Assembly Constitution Amendment 16, authored by Senator Bill Dodd (D-Napa) and Assemblyman Adam Gray (D-Merced), would legalize sports betting throughout the state. Both Senator Dodd and Assemblyman Gray have been long time supporters of the legalization, as well as the tax revenue it would bring in. Estimates of total revenue are over $1 billion, with over $100 million in taxes going to the state.
The potential for more jobs, keeping some tourists who would go to neighboring Nevada, and introducing regulations that would limit online betting are also potential benefits.

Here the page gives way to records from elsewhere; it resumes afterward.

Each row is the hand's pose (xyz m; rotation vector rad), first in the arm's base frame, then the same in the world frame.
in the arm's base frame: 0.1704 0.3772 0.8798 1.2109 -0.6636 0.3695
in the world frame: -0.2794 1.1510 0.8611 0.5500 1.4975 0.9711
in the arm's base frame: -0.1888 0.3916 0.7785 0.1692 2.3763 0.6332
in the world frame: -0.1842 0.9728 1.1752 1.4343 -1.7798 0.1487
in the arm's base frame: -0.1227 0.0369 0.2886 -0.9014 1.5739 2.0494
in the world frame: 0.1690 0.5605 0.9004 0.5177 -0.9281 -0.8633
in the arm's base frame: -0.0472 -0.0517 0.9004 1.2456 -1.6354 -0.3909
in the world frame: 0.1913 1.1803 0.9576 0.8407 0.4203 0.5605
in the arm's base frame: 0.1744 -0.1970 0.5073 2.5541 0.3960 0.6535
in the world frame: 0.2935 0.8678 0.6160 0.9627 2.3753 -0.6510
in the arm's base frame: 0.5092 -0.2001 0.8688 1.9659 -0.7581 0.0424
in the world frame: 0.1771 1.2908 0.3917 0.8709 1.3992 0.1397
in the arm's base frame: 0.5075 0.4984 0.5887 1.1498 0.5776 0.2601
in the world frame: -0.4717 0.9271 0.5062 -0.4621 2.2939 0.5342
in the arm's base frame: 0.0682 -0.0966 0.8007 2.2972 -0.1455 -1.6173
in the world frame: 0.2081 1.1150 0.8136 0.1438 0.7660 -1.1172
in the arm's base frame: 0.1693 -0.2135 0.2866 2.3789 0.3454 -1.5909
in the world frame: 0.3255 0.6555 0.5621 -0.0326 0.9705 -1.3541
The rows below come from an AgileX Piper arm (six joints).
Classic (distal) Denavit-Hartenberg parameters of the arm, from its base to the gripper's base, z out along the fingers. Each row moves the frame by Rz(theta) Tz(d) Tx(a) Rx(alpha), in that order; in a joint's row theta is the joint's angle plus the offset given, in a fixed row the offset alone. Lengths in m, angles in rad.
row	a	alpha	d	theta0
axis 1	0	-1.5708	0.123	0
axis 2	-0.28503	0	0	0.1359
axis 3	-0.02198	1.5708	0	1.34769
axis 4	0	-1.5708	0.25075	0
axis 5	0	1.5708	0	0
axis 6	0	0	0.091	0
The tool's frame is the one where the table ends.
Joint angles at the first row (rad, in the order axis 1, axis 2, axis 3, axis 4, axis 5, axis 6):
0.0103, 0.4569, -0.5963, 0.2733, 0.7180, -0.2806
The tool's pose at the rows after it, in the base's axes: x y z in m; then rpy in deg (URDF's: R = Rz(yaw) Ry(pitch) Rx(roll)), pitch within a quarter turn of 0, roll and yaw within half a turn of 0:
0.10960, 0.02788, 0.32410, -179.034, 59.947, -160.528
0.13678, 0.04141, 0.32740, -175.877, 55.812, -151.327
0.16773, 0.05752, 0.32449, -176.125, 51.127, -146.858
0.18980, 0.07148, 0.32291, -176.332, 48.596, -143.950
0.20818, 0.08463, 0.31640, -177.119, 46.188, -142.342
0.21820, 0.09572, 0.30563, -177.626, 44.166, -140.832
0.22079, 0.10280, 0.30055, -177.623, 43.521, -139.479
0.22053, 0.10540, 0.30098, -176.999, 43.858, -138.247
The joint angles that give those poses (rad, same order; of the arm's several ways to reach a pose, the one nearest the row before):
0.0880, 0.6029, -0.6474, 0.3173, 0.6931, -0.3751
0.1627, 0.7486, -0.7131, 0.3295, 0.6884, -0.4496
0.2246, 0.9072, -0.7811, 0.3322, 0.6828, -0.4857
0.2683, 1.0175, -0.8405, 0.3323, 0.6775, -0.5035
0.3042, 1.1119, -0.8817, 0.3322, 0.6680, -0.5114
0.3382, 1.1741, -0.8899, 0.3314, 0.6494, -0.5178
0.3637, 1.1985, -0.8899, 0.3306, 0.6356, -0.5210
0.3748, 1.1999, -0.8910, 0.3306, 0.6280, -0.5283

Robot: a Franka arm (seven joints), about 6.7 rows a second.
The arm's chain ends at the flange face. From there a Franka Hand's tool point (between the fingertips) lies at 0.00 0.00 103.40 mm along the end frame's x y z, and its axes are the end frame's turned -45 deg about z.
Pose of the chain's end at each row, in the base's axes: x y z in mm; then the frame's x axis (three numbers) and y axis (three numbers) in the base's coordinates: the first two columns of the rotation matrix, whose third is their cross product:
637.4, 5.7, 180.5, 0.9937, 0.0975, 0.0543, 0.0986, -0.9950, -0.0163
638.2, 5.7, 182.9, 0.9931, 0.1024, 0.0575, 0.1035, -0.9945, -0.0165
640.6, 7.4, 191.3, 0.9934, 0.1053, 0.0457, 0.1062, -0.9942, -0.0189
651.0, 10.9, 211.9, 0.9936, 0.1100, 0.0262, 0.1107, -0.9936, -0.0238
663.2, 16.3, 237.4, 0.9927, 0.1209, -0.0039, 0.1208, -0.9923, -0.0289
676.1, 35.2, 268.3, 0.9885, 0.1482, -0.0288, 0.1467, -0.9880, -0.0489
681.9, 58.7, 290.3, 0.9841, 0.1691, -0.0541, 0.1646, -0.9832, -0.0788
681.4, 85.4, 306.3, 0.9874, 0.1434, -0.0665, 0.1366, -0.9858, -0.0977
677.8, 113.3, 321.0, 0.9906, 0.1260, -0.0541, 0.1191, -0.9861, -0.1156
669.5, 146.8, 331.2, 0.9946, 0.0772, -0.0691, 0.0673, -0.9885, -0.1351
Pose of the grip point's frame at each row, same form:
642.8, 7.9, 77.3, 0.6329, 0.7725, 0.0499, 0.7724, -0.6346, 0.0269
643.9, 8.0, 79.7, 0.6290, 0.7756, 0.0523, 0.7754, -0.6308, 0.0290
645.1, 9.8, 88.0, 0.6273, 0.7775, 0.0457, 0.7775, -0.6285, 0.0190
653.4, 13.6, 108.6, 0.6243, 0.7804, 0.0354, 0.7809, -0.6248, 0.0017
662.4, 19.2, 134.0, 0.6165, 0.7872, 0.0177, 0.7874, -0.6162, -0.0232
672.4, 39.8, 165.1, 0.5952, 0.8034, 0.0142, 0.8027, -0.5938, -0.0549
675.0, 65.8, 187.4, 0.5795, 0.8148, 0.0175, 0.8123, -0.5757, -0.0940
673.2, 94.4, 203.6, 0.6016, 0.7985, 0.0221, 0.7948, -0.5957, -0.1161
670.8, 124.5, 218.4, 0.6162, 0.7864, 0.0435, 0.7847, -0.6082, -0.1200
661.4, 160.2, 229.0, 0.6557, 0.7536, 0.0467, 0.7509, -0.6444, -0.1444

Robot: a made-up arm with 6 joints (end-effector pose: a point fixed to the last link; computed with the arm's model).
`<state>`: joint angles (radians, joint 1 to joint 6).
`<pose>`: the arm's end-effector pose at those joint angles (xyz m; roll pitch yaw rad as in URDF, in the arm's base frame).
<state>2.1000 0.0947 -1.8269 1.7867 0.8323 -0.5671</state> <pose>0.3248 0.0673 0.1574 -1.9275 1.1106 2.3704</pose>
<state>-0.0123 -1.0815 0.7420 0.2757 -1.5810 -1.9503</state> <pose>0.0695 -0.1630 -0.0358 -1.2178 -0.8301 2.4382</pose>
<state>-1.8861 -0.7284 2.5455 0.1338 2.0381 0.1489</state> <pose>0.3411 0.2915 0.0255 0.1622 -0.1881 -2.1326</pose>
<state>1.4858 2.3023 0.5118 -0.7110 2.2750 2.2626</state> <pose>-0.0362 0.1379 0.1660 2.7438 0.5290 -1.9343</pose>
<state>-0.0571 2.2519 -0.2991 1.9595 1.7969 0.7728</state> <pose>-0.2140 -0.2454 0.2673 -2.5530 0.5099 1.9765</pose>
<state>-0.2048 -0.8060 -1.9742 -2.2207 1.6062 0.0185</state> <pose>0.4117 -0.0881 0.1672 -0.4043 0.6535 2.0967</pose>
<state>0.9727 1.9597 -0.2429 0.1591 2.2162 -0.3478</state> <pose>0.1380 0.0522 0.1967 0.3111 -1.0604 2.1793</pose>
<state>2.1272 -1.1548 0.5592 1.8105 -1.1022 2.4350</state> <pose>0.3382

“It’s time to shine a light on this multibillion-dollar industry,” noted Assemblyman Gray. “We need to crack down on illegal and unregulated online gaming and replace it with a safe and responsible option which includes safeguards against compulsive and underage gambling, money laundering and fraud. All other gaming activities in California are subject to regulations that ensure the safety of consumers. Sports wagering should be treated no differently.”
However, even if ACA 16 moves forward next year, one big hurdle is Native tribes. Native tribes in California currently have exclusive rights to several types of gambling. As tribes have been battling the state over several gambling issues, such as having card games in their casinos, the introduction of sports betting could possibly be tied up over who would get to do what.
While talks with tribes have resumed in light of ACA 16 quickly moving up, there is a chance that ACA 16 could be passed without all the kinks being worked out, and could potentially lead to lost revenue as the issue is settled in courts. Although, ACA 16 requires a two-thirds vote of the Legislature to pass.
Supporters are currently trying to get all gaming institutions in the state on board for the large expansion of sports betting before the bill is brought formally before the Assembly and Senate.
“We want to get an initiative on the ballot that voters can understand, that is easy to understand, and perhaps in the process it may bring all gaming institutions: game rooms, horse races, tribal casinos, all together.” explained Senator Dodd.
ACA 16 has been floating since June, as it was written for the upcoming session but never brought before committee when the gaming issues were brought up. The next big step comes on November 20th when a hearing on ACA 16 is scheduled to occur in Los Angeles, with many for and against sports betting planning to attend.
“Currently there’s a plan in place,” said California gaming organizer Todd Ritchie to the Globe. “We get past the hearing and then work with the Indian casinos until about February. Gray and Dodd will introduce ACA 16 and get it passed and signed by June. From there it will be added to the ballot. If it passes, which based on polls, it will, then we can have the Constitution changed in time to bet on the Super Bowl and in March Madness in 2021.”
“This is best case, but it’s also the current plan,” Ritchie added.
Those against ACA 16 have said that bringing on additional gambling to the state would be dangerous and would simply be taxing their own people more. Nevada casinos, particularly in Las Vegas and Reno, have also called for California not to pass it as their own sports betting may not survive the loss of Californian gamblers.
Should the Legislature pass ACA 16, California would be the 12th and largest state to legalize sports betting.